当前最重要的,是想尽一切办法战胜乾达婆,即便这对我来说依旧困难,但事在人为,一切可能都只有去做才会知晓,战胜她,是我目前最想做到,亦是必须做到的事,此时未知何事可为。
再宽再长的路,也需要确定通行的终点在哪儿,而现在的我,比任何时候都知道自己该干什么,自己的目标在哪里,而不只是盲目反击和防御,那终究是毫无意义的。
这应该就是见本心!
思绪转到这儿,我心中油然出现一种从未有过的自信,我开始把大量的龙息灌入肝肾经络之中,破损的大品仙袍再度缝合,耳边突然响起自己的心跳声和血液及龙息飞快运转的声音,我的心神无比稳定,即便双眸已被那深蓝色的掌心所遮蔽。
一棍横扫天下,急促的烈风随棍梢搅动而起,刹那间震慑四方,那奔涌的杀意与气浪直扑乾达婆的躯体上,转瞬间,那诧异的眼神便随着她正在向后弹飞的身体离我越来越远。
“嘿!现在知道自己该干啥了吗?”
朱厌金戈得意的问道。
“知道了”,我平静的回了一句,心中杀意跟随脚步腾飞而起,快速移动的身形紧追向前,残影化作一道红色的弧光,如流星般划过黑如墨林的沼泽,在乾达婆稳住身形的前一秒,我抄起棍棒,对着她的头里猛力砸去,棒梢震出的气浪在打中她脚尖的同时,在芦苇地里瞬间激出三丈泥墙,惊起远方一片鸥鹭齐飞。
恐惧,埋怨,自负,是束缚我们前行最重的枷锁,心无旁骛,方可一往无前,直到目标在何方,步伐方可稳健,行动亦可更为迅捷,这最初的两耳,是告诫,是提醒,是敦促自己与之背水一战的勇气,更是六耳递进时,最根本的筑基。
我的移动速度还在加快,棍法比之以前,下手更为狠辣,尽管目前尚未能预判乾达婆的移动轨迹,但我心里清楚,那也不过只是时间问题。

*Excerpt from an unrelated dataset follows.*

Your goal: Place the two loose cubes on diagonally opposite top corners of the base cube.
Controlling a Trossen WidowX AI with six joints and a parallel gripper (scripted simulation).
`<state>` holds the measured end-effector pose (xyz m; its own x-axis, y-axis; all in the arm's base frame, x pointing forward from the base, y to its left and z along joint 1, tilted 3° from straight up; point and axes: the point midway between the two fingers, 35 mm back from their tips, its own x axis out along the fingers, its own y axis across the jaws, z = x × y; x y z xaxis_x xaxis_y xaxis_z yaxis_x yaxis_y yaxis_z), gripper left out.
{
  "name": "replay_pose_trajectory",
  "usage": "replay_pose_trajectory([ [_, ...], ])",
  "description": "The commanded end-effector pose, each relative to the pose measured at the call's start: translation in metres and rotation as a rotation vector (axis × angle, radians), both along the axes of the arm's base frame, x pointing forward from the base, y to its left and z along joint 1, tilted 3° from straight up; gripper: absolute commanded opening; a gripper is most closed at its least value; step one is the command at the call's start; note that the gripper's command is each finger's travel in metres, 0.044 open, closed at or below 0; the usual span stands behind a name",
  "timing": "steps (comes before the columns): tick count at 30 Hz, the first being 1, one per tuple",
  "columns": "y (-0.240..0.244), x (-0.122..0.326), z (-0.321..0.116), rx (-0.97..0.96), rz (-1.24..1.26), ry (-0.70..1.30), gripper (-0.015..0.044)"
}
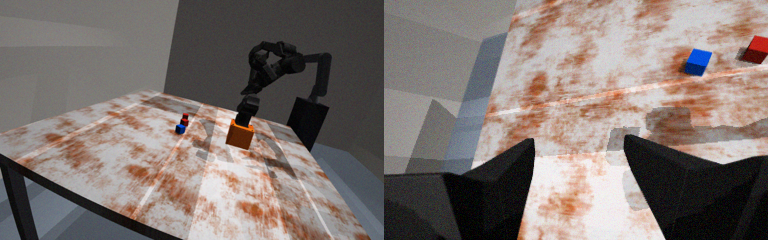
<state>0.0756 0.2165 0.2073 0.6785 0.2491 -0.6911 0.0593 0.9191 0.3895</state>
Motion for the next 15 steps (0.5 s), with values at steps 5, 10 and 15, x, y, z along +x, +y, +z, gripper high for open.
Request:
replay_pose_trajectory([
  [5, -0.003, 0.041, -0.011, -0.083, -0.145, 0.062, 0.0265],
  [10, -0.010, 0.066, -0.018, -0.125, -0.231, 0.106, 0.0265],
  [15, -0.020, 0.092, -0.026, -0.159, -0.314, 0.156, 0.0265],
])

数个黑影不断穿过摇曳在我面前的芦苇花下,断开的花未落地,那冰冷无声的蓝色手掌便已离我不足三步。
我一棍扫开那突袭而来是第一掌,转身瞬间又连翻三棍,棒身卷起无尽的风雨猛然砸在乾达婆的手上,几声哀鸣打破眼下的寂静,我的另外两只耳朵突然开窍,心中不禁坏笑着暗喜道:
“好嘛,这回总算是听见了。”
我动了动长在太阳穴后边的四只耳朵,右脚刚一抬起,身子便随着紧促的步伐奔向了远方,再一头扎入芦苇丛中,两棍朝天,将躲在其中的乾达婆撬上半空。
那一声声羞愤的哀嚎,带着我愈发兴奋的快感直冲天际。
“沈放!我一定要杀了你!”
乾达婆用那带着金属质感的吊门挂在半空高声呐喊道。
我抬起头,目光犀利的盯着乾达婆,两脚蓄力一跃,长棍破风而起,如一股飞升的烈焰,径直戳入乾达婆的肋骨中央。
紧接着,一声震耳欲聋冲击波直接将我从她身前拉开,使我无法避免的扎入到了泥泞的沼泽地里。